» **Exercise objective**:
Tally every line of the listing below that holds "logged", then give the tally alone.

(The data begins)

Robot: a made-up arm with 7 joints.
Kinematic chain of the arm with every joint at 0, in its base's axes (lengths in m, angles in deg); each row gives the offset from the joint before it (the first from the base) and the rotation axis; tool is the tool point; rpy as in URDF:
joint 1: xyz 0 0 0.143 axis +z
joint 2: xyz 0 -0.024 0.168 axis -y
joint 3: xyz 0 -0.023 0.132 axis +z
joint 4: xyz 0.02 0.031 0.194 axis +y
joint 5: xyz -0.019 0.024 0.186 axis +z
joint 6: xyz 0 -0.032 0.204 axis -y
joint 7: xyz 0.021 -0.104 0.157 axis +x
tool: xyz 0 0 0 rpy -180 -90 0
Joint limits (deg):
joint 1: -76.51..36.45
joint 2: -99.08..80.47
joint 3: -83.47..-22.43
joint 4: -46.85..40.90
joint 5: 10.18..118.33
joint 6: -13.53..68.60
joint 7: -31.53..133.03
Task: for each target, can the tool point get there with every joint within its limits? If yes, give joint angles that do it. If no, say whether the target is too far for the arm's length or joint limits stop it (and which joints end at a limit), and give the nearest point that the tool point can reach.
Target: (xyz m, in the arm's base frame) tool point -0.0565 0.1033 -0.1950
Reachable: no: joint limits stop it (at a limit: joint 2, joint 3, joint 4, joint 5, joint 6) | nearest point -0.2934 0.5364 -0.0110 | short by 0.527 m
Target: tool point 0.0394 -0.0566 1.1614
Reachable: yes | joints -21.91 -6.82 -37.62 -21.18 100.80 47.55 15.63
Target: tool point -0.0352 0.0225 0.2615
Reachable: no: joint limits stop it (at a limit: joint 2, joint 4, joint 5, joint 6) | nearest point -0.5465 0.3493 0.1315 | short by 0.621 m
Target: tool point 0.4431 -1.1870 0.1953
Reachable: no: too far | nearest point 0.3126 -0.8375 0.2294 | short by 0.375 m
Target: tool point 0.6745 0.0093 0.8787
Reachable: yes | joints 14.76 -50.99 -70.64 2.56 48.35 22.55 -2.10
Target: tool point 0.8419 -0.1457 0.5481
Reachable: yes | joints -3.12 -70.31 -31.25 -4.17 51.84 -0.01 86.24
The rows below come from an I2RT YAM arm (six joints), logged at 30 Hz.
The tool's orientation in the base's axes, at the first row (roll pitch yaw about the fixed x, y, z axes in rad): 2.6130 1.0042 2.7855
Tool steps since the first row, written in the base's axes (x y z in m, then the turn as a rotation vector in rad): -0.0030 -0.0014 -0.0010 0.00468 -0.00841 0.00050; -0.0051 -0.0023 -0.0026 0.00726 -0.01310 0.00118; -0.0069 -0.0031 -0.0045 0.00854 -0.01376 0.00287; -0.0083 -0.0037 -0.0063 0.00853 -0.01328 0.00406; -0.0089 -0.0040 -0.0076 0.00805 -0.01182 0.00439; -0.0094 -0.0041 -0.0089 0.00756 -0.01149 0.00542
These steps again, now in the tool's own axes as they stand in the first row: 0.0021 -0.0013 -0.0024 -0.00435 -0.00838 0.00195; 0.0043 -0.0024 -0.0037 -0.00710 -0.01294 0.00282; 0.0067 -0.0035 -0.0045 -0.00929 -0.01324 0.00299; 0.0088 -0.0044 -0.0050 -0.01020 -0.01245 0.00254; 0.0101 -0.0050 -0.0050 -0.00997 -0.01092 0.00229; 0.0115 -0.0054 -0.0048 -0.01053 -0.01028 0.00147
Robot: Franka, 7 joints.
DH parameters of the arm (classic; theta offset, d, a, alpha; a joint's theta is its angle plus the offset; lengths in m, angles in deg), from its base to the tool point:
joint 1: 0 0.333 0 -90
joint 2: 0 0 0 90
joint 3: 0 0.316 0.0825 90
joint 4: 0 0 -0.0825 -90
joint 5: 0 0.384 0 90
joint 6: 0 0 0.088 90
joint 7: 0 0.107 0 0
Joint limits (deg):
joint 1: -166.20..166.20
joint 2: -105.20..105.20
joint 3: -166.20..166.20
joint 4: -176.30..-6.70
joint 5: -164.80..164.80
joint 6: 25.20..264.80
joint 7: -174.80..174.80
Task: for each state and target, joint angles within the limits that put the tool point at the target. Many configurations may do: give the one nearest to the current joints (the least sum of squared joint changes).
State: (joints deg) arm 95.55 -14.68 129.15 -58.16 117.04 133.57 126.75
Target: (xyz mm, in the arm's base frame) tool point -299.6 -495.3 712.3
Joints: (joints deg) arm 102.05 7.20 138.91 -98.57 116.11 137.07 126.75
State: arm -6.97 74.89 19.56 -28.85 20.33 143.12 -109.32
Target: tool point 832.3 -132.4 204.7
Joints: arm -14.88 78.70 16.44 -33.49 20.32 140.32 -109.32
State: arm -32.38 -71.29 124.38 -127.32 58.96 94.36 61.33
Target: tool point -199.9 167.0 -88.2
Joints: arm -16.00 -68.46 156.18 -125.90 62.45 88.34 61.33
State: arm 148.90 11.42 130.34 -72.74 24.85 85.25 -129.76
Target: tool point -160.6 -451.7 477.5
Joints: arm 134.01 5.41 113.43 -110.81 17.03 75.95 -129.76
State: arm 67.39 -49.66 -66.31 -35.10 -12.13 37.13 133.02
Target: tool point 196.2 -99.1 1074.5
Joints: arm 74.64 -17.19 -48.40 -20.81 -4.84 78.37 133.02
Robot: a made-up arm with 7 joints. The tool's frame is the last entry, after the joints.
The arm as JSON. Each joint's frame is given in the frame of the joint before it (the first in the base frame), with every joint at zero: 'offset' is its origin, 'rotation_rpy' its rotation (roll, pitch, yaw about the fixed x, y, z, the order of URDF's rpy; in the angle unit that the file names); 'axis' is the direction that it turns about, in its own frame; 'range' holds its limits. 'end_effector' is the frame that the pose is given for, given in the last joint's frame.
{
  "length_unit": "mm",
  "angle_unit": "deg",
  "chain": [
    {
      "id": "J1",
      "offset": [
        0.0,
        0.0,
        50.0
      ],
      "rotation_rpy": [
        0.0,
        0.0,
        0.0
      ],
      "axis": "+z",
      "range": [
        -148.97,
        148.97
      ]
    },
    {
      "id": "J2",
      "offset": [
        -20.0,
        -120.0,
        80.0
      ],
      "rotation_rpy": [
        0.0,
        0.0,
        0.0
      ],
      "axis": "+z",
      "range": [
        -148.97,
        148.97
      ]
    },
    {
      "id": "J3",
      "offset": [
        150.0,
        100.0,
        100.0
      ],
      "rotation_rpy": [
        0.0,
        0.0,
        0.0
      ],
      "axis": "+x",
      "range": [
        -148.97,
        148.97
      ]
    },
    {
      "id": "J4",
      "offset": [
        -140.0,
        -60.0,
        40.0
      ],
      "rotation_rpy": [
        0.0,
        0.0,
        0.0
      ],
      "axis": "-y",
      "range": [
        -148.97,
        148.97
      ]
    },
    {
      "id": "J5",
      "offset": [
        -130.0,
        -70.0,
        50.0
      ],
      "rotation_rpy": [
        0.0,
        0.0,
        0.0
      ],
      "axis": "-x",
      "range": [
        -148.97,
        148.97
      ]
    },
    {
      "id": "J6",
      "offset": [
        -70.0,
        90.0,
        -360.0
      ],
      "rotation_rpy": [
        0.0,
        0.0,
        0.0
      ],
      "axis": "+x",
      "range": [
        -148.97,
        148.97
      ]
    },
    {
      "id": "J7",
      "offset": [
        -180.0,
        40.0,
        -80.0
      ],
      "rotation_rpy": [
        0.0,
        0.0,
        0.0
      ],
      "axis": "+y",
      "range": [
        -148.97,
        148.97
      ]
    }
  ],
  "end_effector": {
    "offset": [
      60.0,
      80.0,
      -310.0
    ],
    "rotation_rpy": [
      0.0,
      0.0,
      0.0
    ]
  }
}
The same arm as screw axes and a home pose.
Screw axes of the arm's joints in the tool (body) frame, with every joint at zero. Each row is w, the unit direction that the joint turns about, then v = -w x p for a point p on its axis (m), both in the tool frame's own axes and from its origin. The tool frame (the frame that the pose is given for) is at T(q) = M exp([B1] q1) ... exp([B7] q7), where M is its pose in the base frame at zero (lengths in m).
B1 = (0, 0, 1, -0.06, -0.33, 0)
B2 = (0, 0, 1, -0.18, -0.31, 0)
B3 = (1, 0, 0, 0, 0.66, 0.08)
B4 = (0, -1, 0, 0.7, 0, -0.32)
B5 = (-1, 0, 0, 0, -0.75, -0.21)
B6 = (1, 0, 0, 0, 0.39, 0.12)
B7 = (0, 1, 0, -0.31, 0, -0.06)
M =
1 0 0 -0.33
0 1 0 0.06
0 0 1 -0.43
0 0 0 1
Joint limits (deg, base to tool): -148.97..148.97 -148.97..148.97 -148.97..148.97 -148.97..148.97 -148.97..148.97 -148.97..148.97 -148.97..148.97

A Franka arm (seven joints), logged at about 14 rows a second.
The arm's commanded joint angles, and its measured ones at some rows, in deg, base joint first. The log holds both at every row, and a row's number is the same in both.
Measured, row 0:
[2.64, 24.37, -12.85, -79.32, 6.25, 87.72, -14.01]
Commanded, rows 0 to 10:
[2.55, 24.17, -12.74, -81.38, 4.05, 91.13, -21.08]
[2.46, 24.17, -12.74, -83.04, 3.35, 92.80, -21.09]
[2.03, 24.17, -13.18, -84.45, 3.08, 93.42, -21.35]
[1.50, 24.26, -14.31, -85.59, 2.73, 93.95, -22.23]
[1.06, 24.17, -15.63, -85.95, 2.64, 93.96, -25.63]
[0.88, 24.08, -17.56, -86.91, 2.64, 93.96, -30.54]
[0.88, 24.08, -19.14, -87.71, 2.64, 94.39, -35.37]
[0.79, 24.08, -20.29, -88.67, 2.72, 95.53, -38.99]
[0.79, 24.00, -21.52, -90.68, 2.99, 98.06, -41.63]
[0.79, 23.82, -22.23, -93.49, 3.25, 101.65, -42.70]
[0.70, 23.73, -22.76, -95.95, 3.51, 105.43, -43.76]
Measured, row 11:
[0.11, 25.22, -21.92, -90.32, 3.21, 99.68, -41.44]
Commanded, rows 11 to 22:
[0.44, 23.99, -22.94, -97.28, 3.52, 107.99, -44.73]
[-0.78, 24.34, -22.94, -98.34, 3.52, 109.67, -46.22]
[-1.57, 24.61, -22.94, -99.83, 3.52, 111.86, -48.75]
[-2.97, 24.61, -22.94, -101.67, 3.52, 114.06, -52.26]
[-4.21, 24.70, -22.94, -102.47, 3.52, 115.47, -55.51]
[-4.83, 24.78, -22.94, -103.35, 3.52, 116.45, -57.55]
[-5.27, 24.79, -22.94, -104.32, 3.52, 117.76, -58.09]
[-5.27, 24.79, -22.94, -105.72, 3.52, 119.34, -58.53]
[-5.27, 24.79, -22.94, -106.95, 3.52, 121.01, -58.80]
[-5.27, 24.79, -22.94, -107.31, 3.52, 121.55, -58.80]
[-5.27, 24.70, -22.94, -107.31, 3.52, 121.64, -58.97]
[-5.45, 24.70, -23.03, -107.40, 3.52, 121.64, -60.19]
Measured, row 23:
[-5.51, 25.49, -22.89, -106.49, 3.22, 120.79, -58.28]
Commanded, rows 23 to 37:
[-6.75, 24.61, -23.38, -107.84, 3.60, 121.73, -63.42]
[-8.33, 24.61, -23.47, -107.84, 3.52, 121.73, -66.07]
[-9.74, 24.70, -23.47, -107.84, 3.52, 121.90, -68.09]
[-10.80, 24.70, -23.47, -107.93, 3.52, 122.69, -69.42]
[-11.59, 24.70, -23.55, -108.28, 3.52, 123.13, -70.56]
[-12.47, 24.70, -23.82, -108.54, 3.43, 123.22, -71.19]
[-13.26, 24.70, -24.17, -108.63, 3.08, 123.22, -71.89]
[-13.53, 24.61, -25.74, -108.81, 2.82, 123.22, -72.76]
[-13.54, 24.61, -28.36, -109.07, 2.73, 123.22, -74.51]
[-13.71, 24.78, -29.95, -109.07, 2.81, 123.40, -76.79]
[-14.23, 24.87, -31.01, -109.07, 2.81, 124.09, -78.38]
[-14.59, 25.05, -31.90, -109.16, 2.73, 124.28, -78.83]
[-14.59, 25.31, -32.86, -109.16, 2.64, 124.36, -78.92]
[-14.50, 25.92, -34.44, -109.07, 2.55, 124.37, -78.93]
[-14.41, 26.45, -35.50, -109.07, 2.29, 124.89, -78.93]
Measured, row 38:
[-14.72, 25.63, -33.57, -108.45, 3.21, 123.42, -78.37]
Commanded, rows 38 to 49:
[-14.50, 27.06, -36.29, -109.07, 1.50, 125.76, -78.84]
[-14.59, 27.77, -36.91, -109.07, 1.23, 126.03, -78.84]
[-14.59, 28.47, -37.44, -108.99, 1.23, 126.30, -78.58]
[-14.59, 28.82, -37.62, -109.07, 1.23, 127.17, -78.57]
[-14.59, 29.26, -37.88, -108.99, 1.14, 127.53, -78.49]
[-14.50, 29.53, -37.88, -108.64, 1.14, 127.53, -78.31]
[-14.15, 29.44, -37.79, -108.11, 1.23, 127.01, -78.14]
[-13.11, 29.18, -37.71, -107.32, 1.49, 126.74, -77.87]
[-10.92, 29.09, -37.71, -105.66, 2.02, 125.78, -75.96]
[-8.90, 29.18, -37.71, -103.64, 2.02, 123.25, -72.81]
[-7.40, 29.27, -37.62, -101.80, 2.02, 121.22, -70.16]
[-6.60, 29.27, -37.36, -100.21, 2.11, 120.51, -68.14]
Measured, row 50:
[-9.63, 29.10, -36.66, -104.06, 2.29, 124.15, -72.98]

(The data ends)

» **Completed task**:
2